◆ EXERCISE OBJECTIVE
Copy each line of the entries beneath that contains the word "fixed".

◆ PROVIDED MATERIAL
========================================================================

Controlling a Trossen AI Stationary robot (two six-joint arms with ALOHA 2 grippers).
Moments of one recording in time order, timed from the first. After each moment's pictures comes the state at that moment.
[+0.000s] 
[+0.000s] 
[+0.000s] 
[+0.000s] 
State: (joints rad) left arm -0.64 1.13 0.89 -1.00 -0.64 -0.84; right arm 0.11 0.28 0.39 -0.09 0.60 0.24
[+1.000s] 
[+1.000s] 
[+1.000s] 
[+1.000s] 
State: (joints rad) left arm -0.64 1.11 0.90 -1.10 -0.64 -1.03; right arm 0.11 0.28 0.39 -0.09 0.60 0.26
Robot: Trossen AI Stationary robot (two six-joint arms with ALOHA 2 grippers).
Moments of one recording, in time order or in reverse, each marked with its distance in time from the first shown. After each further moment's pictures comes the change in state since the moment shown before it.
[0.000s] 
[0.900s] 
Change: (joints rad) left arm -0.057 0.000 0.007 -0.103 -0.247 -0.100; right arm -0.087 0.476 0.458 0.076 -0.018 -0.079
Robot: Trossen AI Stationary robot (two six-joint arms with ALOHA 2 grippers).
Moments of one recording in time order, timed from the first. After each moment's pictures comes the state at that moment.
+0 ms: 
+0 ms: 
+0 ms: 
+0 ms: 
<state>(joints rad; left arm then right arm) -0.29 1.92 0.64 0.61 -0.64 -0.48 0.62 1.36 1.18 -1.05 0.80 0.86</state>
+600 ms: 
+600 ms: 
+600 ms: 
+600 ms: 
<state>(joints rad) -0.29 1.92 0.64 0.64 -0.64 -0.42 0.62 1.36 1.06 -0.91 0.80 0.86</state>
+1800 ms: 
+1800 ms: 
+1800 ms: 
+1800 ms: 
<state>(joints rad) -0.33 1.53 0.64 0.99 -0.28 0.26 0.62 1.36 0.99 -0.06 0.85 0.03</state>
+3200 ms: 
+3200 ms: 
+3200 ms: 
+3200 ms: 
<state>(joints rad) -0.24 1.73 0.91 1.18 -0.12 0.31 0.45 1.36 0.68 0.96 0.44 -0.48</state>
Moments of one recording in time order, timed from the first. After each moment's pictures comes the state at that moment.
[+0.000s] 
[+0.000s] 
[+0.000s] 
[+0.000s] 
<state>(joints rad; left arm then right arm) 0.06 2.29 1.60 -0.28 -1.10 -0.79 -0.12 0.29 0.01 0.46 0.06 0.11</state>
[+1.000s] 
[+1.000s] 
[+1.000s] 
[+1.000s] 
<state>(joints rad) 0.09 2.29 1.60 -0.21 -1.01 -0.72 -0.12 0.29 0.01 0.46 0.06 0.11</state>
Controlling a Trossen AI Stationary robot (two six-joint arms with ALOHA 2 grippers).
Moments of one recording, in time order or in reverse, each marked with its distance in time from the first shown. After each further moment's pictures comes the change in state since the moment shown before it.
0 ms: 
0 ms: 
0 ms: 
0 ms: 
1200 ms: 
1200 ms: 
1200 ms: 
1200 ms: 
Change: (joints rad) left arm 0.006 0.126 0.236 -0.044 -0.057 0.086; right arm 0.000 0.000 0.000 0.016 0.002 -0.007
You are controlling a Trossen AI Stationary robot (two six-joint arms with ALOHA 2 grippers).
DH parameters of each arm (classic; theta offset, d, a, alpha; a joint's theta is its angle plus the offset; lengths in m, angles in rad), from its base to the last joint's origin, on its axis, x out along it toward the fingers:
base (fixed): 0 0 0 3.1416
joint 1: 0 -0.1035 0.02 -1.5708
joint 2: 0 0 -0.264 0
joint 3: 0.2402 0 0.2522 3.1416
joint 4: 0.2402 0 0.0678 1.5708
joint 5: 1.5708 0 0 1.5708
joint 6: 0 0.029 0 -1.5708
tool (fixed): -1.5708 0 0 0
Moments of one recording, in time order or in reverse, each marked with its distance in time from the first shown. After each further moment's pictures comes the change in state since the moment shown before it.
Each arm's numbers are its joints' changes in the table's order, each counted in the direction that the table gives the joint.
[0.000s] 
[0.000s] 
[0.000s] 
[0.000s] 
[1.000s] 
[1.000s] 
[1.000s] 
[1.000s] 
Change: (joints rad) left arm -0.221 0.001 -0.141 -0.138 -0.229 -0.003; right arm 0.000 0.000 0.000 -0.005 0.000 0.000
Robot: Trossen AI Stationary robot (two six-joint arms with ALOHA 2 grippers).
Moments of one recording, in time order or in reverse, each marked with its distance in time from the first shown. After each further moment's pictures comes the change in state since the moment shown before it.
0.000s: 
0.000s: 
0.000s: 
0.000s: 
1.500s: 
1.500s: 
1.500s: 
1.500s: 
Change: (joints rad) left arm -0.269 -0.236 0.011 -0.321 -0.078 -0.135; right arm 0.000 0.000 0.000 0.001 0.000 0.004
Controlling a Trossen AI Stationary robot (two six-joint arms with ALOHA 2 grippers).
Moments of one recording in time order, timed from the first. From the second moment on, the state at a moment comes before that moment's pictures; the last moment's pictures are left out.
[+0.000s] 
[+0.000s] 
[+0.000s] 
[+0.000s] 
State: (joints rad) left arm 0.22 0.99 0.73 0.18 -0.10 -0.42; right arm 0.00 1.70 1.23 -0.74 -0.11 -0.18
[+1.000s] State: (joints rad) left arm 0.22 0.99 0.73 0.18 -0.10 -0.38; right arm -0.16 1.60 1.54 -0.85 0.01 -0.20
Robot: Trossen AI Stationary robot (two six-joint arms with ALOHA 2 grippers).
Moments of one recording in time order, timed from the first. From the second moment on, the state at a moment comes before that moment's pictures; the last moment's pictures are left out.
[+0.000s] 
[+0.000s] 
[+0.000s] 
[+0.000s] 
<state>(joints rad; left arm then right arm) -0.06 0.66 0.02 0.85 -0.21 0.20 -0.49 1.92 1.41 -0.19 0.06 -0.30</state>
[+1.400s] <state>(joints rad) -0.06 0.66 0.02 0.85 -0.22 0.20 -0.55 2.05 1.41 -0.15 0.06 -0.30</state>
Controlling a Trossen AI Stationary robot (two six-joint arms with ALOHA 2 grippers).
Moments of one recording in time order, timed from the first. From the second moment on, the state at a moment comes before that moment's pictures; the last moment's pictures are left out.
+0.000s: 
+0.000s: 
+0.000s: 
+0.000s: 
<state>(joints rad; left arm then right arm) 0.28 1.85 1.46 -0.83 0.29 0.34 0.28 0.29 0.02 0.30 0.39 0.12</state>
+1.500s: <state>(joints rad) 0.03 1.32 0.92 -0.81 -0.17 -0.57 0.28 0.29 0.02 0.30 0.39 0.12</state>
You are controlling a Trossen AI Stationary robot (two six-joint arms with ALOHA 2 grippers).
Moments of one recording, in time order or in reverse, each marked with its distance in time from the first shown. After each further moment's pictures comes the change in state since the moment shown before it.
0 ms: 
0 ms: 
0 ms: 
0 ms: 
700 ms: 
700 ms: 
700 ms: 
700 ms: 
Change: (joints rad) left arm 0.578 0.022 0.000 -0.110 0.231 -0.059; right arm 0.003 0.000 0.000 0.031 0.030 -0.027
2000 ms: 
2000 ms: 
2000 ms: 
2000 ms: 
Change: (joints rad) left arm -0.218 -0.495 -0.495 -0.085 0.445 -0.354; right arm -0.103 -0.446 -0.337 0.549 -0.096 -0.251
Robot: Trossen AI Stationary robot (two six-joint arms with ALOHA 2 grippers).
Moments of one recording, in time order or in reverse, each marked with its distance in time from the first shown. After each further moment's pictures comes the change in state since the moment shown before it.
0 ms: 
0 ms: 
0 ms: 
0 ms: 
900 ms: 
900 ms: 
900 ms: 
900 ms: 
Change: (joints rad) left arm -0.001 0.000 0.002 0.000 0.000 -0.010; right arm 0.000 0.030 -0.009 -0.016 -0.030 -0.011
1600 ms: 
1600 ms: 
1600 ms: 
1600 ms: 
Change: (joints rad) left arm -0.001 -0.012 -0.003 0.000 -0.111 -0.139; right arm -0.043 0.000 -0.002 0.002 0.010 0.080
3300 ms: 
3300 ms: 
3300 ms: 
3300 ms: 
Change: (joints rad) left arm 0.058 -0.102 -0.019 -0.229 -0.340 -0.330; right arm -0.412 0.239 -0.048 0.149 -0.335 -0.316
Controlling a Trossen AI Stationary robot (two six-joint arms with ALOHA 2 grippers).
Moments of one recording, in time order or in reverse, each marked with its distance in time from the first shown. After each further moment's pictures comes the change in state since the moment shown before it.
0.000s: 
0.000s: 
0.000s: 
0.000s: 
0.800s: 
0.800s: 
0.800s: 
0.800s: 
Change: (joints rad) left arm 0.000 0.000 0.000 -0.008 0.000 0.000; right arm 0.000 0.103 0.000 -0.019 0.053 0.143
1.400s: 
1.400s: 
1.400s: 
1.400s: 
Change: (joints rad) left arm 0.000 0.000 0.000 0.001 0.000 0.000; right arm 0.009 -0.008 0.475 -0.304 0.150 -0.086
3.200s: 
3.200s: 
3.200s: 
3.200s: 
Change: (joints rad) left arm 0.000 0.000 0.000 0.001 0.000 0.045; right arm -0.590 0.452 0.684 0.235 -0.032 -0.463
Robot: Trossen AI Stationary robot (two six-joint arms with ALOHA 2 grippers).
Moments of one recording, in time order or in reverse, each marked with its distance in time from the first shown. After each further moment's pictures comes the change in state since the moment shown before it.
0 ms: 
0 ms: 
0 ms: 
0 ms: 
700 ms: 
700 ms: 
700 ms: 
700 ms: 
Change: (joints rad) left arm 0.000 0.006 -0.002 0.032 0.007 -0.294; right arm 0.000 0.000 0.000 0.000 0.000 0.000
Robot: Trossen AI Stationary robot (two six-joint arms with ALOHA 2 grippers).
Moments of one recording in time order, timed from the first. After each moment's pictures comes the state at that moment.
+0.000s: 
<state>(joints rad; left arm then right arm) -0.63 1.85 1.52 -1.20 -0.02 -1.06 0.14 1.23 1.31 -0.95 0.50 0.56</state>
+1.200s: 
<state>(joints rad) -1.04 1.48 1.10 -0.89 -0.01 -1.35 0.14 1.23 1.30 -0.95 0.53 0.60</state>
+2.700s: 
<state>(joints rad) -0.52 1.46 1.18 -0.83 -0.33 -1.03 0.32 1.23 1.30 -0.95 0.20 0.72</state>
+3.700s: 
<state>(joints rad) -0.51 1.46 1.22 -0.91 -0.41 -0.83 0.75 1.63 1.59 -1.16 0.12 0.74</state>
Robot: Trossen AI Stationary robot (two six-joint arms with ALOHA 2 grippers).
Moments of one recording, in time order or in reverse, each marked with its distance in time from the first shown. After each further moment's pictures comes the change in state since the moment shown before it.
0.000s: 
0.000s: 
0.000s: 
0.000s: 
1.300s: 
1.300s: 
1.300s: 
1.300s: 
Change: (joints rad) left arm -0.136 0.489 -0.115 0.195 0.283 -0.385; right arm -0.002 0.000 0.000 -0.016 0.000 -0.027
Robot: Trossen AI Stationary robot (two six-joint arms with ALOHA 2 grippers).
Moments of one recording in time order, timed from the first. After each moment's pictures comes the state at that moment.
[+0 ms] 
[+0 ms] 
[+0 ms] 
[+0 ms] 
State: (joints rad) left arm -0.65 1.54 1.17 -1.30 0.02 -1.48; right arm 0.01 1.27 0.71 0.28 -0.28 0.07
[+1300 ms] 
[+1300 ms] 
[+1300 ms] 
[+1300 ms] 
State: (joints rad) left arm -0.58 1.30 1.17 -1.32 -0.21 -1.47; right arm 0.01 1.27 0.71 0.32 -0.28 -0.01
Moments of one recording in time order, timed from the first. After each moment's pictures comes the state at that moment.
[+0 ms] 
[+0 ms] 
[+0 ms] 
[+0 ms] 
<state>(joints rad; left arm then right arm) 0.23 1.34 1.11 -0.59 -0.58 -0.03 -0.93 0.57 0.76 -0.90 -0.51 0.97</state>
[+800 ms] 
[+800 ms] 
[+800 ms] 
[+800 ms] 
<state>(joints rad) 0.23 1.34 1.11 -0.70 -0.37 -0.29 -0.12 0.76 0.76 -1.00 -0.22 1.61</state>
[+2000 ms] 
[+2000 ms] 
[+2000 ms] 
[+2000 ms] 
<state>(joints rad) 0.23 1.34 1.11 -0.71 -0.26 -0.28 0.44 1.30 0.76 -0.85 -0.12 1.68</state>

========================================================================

◆ SOLUTION TO THE PROBLEM
base (fixed): 0 0 0 3.1416
tool (fixed): -1.5708 0 0 0

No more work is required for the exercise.